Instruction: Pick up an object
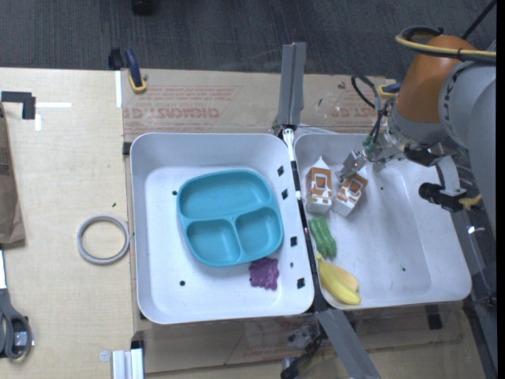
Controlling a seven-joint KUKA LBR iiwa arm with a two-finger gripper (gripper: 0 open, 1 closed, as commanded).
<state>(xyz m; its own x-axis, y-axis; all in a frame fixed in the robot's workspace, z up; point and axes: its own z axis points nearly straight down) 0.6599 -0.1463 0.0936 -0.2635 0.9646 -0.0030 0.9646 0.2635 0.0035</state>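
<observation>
Nearest the camera, at the left edge of the bench (63, 172), lies one pair of scissors (12, 330), partly cut off by the frame. A little farther in, one grey ring (103, 238) lies flat on the wood, left of the bins and apart from them.

There are two white bins side by side. The left bin (150, 172) holds two things: one blue divided tray (229, 218) with three compartments, lying near the middle, and one purple bunch of grapes (265, 273) just beside the tray's near right corner.

The right bin (410, 275) holds four things, all along its left side. Nearest is one yellow banana (339, 283) at the near left corner. Just beyond it lies one green vegetable (323, 237), close to the banana's far end. Farther still stand two small white and orange cartons, the left carton (318, 185) against the wall between the bins and the right carton (350, 193) touching it, tilted.

The gripper (353, 164) is low over the far part of the right bin, its tip right at the upper edge of the right carton. Its fingers look slightly parted, with nothing seen between them, though the tip is small and hard to read. Behind it the one grey arm (473, 109) with its orange band (426, 85) reaches in from the right.

At the far left of the bench, one blue clamp (130, 68) sits at the edge.
</observation>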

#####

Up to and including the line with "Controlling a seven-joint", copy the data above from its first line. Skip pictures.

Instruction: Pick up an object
Controlling a seven-joint KUKA LBR iiwa arm with a two-finger gripper (gripper: 0 open, 1 closed, as commanded).

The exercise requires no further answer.